» **What to work on**
The answer should hold every line of the listing, unchanged and free of images.
(Beginning of Dataset content)
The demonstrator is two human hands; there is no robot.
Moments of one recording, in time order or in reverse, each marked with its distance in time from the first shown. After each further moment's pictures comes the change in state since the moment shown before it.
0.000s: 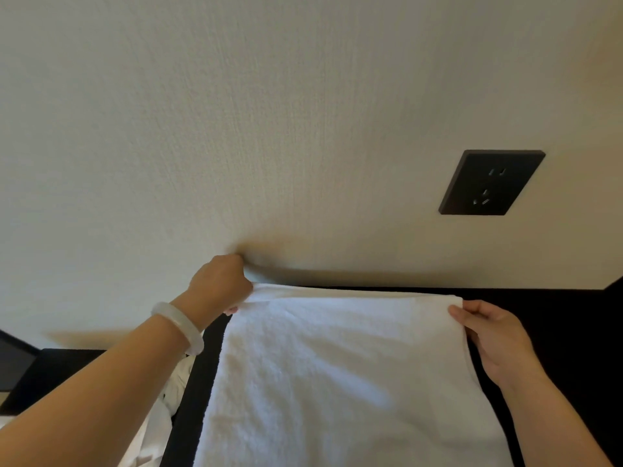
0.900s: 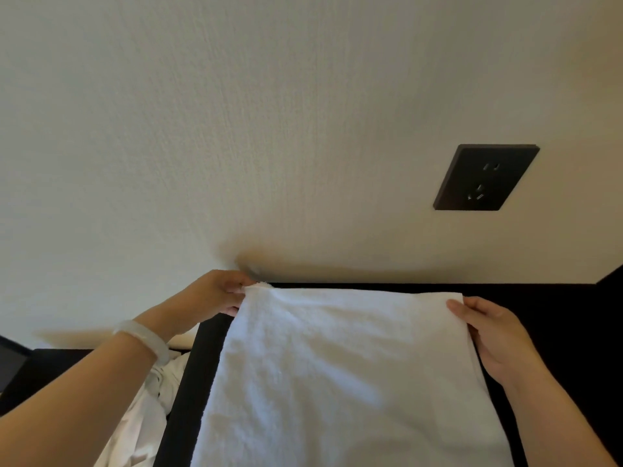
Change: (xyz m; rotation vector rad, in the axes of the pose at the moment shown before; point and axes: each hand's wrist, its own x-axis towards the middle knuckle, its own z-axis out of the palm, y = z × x) left_hand -0.003 -0.040 0.020 -0.746 -0.333 0.276; right_hand -0.001 -0.003 -0.010 0.007 -0.087 0.029
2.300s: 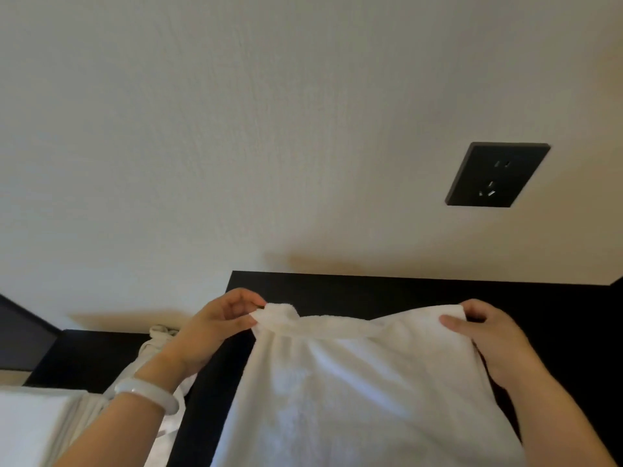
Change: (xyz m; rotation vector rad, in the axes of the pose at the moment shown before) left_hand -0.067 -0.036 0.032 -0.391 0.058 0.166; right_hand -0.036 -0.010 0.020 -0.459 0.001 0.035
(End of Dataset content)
» **Solved problem**
The demonstrator is two human hands; there is no robot.
Moments of one recording, in time order or in reverse, each marked with its distance in time from the first shown. After each further moment's pictures comes the change in state since the moment shown before it.
0.000s: 
0.900s: 
Change: (xyz m; rotation vector rad, in the axes of the pose at the moment shown before; point and axes: each hand's wrist, its own x-axis towards the middle knuckle, its own z-axis out of the palm, y = z × x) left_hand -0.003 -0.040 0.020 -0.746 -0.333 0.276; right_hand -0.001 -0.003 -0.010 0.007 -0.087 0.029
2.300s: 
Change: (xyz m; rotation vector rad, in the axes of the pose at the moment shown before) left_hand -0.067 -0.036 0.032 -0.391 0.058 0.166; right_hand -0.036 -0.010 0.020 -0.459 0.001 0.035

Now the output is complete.